(INFORMATION PROVIDED):
--------
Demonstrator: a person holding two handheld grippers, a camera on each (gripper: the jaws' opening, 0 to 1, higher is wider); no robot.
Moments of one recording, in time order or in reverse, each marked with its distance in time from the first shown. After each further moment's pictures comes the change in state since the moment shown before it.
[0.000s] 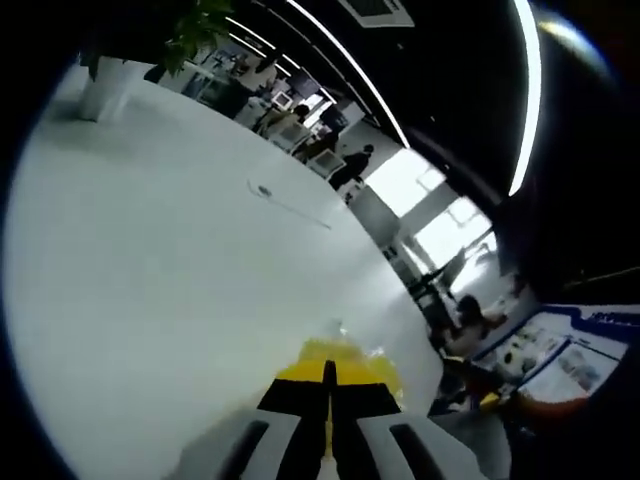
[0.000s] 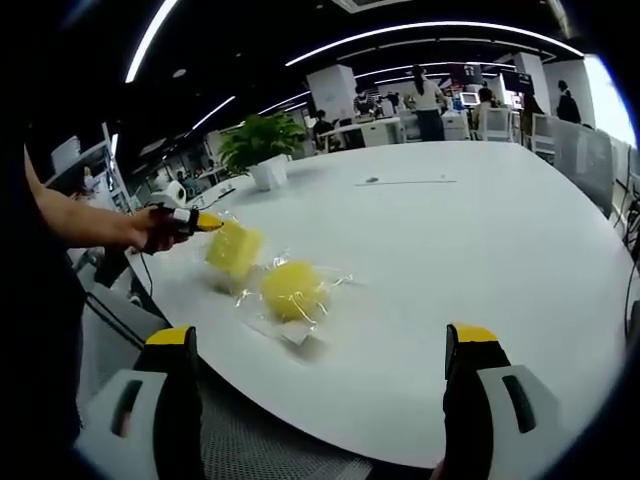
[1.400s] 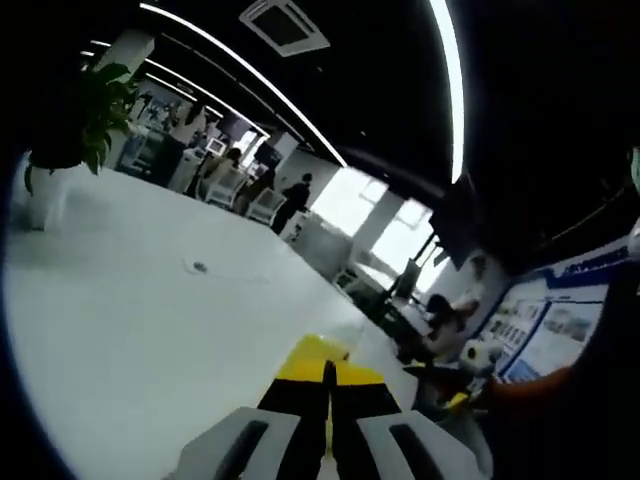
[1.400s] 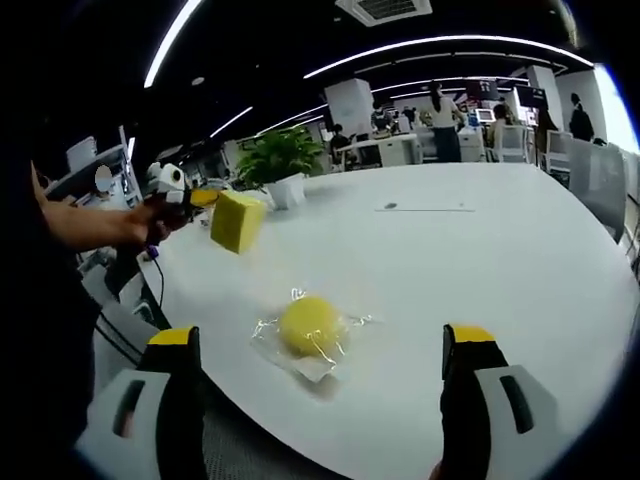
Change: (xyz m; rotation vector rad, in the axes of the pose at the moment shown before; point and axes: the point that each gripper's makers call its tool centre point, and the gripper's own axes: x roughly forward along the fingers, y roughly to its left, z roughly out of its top) left arm -0.034 -0.091 0.067 0.248 -0.140 -0.159; right arm 0.006 0.020 0.047 -0.056 -0.070 0.066
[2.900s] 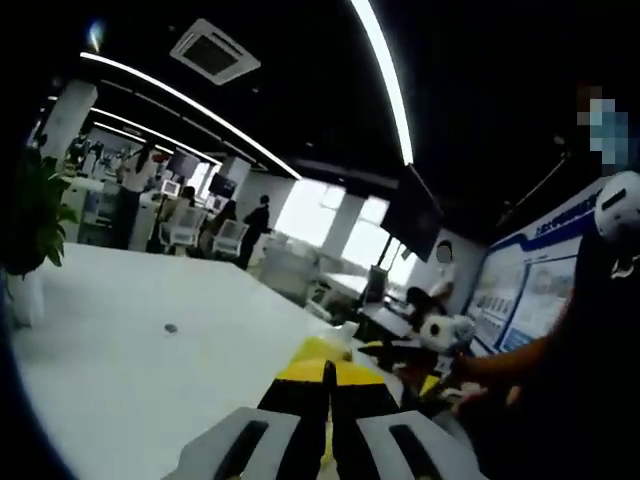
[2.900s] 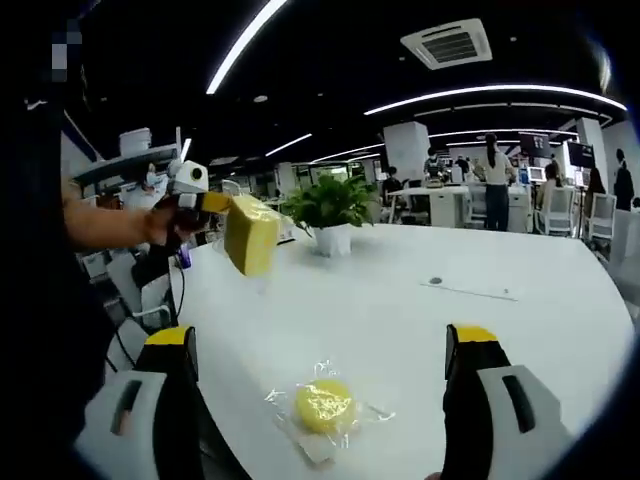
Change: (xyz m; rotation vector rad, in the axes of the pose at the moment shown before) left arm -0.015 -0.074 0.052 0.199 -0.037 -0.123; right arm 0.029 0.034 0.094 -0.188 -0.163 0.202
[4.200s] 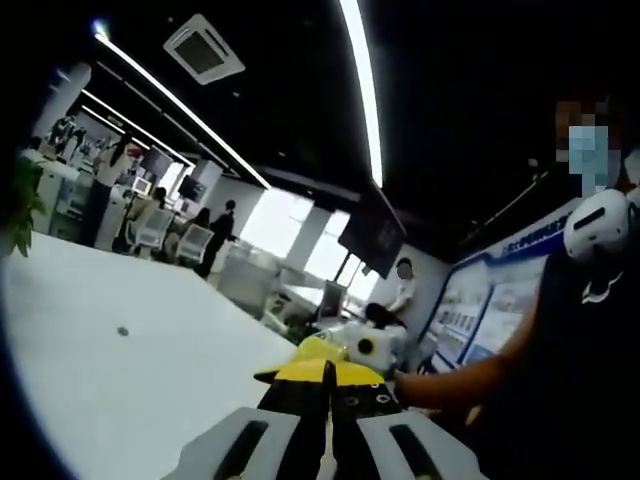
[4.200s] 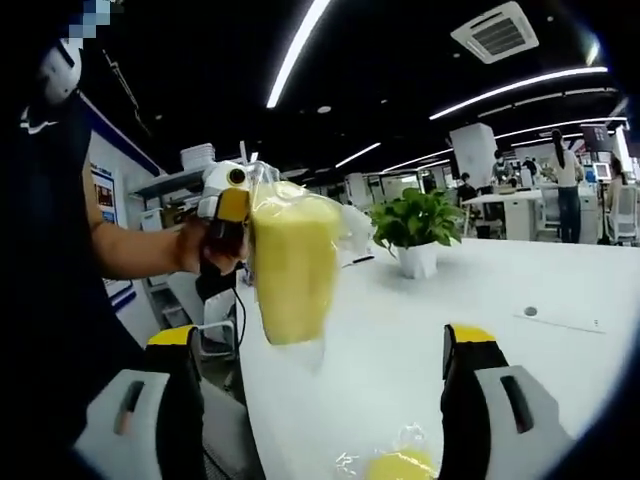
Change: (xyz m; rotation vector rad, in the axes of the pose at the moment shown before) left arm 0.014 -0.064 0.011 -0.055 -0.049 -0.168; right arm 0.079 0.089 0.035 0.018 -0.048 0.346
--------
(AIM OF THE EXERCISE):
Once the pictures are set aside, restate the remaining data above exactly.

(RESULT BELOW):
Demonstrator: a person holding two handheld grippers, a camera on each (gripper: the jaws' opening, 0 to 1, higher is wider); no robot.
Moments of one recording, in time order or in reverse, each marked with its distance in time from the first shown. After each further moment's pictures comes the change in state since the moment shown before it.
[0.000s] 
[0.000s] 
[1.400s] 
[1.400s] 
Change: (xyz m; rotation vector rad, in the axes of the pose at the moment shown before; point and axes: the point that each gripper's makers call its tool centre point, and the gripper's own axes: x roughly forward along the fingers, y roughly to its left, z roughly out of its top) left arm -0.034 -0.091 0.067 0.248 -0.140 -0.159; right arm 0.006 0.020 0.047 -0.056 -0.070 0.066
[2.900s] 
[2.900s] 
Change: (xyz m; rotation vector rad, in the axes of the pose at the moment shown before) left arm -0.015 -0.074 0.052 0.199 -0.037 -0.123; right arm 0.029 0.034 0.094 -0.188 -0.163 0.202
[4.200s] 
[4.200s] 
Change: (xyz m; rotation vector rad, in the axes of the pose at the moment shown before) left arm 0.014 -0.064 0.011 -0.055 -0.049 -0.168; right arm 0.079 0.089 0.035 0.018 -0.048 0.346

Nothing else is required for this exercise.